= EXERCISE REQUIREMENTS =
Up to and including the line with "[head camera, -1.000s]", write out the listing from its first line, minus the pictures.

= PROVIDED MATERIAL =
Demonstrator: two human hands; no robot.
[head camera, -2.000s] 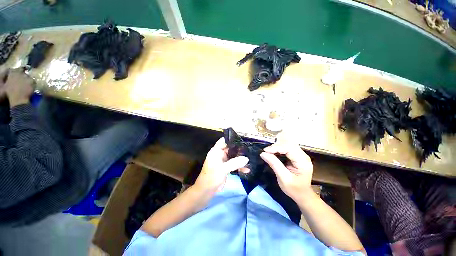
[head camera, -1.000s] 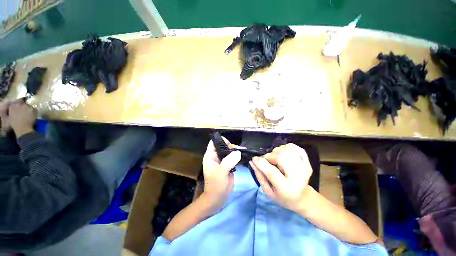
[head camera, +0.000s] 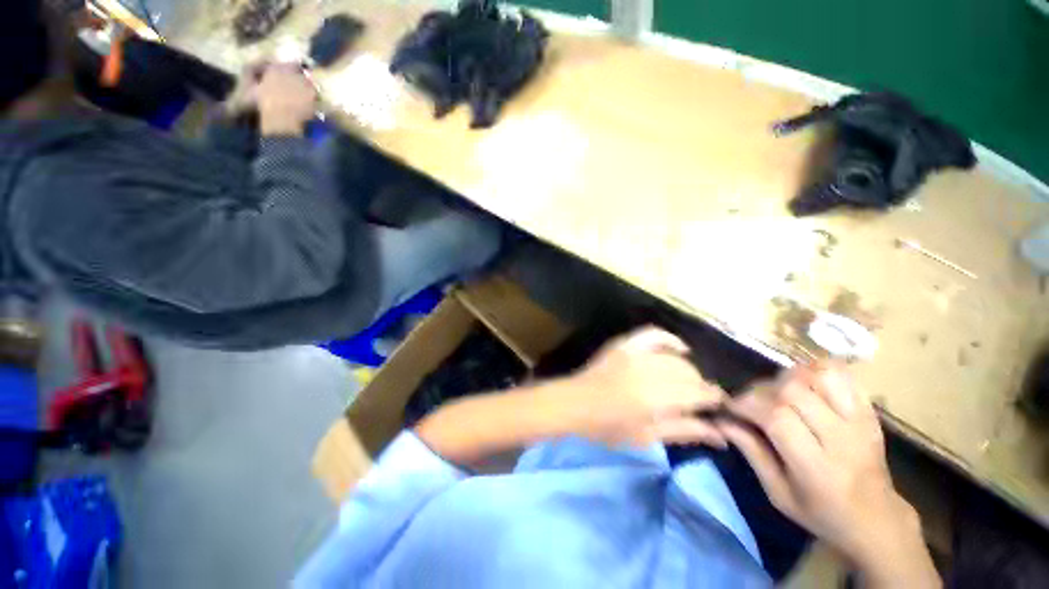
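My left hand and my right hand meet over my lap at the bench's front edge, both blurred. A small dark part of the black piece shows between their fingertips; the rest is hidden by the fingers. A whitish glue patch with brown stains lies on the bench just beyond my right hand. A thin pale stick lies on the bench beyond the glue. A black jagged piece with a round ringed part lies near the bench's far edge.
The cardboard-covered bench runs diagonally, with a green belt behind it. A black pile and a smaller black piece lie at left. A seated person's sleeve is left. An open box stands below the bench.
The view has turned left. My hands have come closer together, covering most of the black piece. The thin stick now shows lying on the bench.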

= WRITTEN REPLY =
Demonstrator: two human hands; no robot.
[head camera, -2.000s] 
[head camera, -1.000s] 

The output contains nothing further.